Australia's National Portrait Gallery holds a portrait of Sir George by William Dargie, together with portraits of his brothers, Sir Arthur, Sir Edgar, Sir Kenneth, and Sir Norman, also painted by Dargie.

== Brothers ==
Coles' brothers were:
- James Scouler Coles (1 July 1888 – 10 August 1916), known as Jim Coles, was educated at Geelong College, helped brother George with his first store, joined the AIF in August 1915, served in France with the (2nd Division) 4th Field Artillery Brigade during World War I and was killed in action.
- Sir Arthur William Coles (6 August 1892 – 14 June 1982), known as A. W. Coles, joined the 6th Battalion in August 1914. He was twice wounded in action (at Gallipoli and in France) and was repatriated in 1916. He momentarily displaced George as chairman in 1936 in a coup and was made managing director. He was elected Lord Mayor of Melbourne in 1938 and re-elected twice. He was appointed to a number of highly public organisations and was knighted in 1960.
- David Henry Coles (July 1894 – 20 October 1917) had little to do with the business; he moved to Wilmot, Tasmania with his father after George took over the business. He served in Belgium with the (4th Division Artillery) 10th Field Artillery Brigade during World War I and died of wounds.
- Sir (Kenneth) Frank Coles (19 April 1896 – 2 April 1985), known as K. F. Coles, was knighted in 1957. He retired from the board of G. J. Coles & Coy. Ltd in 1976.

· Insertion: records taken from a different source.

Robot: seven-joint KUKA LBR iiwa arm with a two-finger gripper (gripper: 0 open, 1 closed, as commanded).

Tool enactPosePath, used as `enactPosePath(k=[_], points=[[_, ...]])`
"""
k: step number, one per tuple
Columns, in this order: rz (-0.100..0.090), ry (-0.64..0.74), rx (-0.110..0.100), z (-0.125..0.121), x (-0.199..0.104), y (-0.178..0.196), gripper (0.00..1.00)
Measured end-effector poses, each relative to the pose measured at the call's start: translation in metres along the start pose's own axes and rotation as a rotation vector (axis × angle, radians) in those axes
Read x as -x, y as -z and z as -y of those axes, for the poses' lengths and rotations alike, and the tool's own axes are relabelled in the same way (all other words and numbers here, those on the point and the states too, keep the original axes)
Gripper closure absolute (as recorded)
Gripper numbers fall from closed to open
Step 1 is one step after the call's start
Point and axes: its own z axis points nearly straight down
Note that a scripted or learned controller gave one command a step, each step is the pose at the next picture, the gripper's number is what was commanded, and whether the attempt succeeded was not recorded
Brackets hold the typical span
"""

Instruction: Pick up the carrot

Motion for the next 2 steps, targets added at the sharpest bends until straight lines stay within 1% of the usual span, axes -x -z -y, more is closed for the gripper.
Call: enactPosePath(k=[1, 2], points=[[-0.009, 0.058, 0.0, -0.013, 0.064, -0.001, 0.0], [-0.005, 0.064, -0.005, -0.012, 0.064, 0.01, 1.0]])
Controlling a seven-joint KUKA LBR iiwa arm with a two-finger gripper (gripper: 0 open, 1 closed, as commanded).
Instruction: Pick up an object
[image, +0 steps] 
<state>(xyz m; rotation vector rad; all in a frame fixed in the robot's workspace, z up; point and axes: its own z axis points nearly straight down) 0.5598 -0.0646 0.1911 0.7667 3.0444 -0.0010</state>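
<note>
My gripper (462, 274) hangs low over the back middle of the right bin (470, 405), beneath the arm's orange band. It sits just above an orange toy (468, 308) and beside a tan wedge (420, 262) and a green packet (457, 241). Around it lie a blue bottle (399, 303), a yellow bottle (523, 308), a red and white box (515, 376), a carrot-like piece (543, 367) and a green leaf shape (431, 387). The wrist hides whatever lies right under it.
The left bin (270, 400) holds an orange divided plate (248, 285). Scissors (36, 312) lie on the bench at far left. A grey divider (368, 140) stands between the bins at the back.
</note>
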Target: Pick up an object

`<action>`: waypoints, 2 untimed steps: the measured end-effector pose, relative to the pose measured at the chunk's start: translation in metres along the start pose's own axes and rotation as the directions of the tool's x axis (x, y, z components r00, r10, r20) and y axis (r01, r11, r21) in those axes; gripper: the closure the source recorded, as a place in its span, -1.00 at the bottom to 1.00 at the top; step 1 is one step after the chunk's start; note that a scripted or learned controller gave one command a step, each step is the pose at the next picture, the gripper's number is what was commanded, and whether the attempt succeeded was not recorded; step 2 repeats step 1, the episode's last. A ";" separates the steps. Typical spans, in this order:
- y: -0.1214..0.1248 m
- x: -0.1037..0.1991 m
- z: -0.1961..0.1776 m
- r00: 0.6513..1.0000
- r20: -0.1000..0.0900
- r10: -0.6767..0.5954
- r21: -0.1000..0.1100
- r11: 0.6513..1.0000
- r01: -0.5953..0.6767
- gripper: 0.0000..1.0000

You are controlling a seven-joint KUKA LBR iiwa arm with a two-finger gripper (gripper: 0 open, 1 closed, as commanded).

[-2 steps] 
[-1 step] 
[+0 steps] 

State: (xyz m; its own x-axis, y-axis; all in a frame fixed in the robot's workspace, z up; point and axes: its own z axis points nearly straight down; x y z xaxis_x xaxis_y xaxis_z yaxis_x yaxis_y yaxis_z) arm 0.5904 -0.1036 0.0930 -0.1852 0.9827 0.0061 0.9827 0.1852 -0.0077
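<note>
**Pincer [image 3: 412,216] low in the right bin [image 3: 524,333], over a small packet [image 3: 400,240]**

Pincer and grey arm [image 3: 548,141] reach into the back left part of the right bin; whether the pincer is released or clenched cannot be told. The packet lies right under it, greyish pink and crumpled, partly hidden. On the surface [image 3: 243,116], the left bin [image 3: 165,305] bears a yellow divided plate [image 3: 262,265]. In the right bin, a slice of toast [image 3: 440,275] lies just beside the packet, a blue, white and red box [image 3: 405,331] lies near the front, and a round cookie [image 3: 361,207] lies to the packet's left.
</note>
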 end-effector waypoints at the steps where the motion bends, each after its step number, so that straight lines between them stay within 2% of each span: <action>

- Sir Edgar Barton Coles (3 June 1899 – 19 February 1981), known as E. B. Coles, first secretary of G. J. Coles & Coy. Ltd, drove much of the company's expansion and entry into television advertising. He was knighted in 1959.
- Sir Norman Cameron Coles (17 September 1907 – 24 November 1989), known as N. C. Coles, was born to George (senior)'s second wife, Ann Cameron, née Topp, and was mostly educated in Tasmania. He joined G. J. Coles & Coy. Ltd in 1924, was managing director between 1967 and 1975, and chairman of the board from 1968, and deputy chairman of K-mart (Australia) Ltd. from 1967. He was knighted in 1977.